Stored records:
<<<<
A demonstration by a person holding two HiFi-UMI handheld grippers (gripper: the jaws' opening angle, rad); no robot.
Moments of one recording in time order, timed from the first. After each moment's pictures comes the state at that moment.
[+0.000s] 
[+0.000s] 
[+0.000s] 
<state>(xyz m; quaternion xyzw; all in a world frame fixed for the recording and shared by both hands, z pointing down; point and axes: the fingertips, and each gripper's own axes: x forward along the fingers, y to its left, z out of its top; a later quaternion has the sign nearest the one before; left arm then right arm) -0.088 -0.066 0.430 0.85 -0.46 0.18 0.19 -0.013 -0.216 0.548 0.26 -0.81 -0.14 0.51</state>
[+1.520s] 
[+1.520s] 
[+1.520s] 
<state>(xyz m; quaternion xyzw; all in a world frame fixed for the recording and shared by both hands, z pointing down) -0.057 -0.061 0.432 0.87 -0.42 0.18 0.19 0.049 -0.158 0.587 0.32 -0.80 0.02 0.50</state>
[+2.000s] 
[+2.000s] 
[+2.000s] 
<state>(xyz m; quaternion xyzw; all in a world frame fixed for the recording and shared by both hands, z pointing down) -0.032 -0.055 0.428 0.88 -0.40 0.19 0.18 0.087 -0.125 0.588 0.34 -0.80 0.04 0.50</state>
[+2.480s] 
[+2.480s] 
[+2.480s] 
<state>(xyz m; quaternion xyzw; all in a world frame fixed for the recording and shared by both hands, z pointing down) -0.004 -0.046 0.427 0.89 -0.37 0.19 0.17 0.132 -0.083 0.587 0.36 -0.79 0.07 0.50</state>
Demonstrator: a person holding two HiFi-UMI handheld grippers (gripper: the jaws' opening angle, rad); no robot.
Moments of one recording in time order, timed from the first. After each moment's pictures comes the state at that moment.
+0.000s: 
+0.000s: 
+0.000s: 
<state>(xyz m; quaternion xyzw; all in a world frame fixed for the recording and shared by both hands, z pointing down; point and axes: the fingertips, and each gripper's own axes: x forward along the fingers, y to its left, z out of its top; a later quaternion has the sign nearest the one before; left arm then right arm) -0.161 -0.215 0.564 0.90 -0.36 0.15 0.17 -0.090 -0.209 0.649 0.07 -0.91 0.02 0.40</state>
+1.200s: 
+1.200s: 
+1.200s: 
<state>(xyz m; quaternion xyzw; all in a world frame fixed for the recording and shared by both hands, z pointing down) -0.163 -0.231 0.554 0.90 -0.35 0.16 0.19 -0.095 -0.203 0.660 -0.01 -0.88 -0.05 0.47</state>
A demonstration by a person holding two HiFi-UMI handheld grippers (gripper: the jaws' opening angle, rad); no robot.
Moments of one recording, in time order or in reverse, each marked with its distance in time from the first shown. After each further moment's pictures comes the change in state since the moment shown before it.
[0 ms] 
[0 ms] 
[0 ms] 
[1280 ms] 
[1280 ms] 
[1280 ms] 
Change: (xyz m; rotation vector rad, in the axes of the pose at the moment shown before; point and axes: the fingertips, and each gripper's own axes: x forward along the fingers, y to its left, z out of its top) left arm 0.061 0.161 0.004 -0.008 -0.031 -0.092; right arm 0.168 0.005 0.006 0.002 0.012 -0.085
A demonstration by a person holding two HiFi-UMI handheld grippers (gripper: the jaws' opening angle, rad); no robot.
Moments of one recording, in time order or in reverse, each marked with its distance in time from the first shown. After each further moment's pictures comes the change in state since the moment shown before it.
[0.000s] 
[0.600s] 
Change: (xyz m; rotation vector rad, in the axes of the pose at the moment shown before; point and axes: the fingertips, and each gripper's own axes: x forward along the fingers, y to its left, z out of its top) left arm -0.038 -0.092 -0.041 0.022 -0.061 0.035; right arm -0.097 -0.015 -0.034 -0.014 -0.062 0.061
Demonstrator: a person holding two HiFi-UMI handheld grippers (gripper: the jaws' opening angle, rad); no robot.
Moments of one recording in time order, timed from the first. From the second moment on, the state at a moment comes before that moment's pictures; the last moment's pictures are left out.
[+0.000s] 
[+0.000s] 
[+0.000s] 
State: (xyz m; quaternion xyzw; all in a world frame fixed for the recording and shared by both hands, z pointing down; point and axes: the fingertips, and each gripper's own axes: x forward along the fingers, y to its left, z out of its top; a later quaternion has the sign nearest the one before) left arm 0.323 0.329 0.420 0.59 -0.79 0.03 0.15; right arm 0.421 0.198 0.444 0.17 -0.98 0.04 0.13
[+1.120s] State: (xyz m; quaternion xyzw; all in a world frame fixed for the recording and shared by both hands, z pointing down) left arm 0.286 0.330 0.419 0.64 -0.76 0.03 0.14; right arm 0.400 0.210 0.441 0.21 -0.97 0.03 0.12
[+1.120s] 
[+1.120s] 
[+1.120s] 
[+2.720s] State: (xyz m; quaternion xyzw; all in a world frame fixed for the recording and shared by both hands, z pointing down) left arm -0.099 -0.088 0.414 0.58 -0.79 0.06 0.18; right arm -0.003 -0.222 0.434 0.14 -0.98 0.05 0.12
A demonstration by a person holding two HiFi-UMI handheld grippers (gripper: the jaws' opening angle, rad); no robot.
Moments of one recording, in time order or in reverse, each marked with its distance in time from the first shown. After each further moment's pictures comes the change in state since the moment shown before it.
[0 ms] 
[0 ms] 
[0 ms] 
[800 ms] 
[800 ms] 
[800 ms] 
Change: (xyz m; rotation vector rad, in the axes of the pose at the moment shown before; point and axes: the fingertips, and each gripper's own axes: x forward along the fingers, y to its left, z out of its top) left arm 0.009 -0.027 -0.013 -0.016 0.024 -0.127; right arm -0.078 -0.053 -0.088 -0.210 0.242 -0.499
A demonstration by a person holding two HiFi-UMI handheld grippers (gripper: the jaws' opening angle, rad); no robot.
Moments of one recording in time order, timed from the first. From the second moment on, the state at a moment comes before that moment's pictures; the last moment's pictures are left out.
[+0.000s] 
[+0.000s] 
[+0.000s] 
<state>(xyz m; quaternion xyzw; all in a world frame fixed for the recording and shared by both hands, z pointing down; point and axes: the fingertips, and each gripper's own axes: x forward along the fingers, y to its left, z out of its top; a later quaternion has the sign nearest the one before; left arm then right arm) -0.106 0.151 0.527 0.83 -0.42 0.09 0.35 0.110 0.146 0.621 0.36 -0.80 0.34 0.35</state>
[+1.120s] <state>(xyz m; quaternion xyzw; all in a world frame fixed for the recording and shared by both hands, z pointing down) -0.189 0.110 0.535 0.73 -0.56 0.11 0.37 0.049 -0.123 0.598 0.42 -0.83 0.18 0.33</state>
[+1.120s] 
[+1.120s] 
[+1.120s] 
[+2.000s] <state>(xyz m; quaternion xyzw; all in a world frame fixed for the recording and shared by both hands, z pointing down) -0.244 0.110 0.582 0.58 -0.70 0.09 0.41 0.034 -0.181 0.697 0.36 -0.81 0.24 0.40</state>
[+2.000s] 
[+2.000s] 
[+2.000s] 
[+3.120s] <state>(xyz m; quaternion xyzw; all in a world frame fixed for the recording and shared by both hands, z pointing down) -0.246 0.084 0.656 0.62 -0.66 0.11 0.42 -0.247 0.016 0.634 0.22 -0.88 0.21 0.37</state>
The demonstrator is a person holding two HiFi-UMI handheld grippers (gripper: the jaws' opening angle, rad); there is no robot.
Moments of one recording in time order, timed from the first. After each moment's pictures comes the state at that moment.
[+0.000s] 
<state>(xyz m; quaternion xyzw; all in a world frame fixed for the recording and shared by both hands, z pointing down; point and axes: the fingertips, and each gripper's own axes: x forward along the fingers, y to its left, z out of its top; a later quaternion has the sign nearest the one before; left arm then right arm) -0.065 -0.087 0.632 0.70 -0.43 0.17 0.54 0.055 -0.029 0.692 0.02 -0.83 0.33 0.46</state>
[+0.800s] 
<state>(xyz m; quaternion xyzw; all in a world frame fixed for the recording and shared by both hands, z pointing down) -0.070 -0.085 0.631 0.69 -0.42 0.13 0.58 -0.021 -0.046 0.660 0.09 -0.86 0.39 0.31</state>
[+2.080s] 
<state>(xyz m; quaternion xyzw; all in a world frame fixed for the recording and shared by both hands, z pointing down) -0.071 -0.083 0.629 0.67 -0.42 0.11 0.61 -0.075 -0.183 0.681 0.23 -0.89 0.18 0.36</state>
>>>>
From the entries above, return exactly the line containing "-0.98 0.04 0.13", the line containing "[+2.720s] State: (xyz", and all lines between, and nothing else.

Response area:
State: (xyz m; quaternion xyzw; all in a world frame fixed for the recording and shared by both hands, z pointing down; point and axes: the fingertips, and each gripper's own axes: x forward along the fingers, y to its left, z out of its top; a later quaternion has the sign nearest the one before) left arm 0.323 0.329 0.420 0.59 -0.79 0.03 0.15; right arm 0.421 0.198 0.444 0.17 -0.98 0.04 0.13
[+1.120s] State: (xyz m; quaternion xyzw; all in a world frame fixed for the recording and shared by both hands, z pointing down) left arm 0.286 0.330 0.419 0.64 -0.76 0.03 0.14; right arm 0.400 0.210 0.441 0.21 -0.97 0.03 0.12
[+1.120s] 
[+1.120s] 
[+1.120s] 
[+2.720s] State: (xyz m; quaternion xyzw; all in a world frame fixed for the recording and shared by both hands, z pointing down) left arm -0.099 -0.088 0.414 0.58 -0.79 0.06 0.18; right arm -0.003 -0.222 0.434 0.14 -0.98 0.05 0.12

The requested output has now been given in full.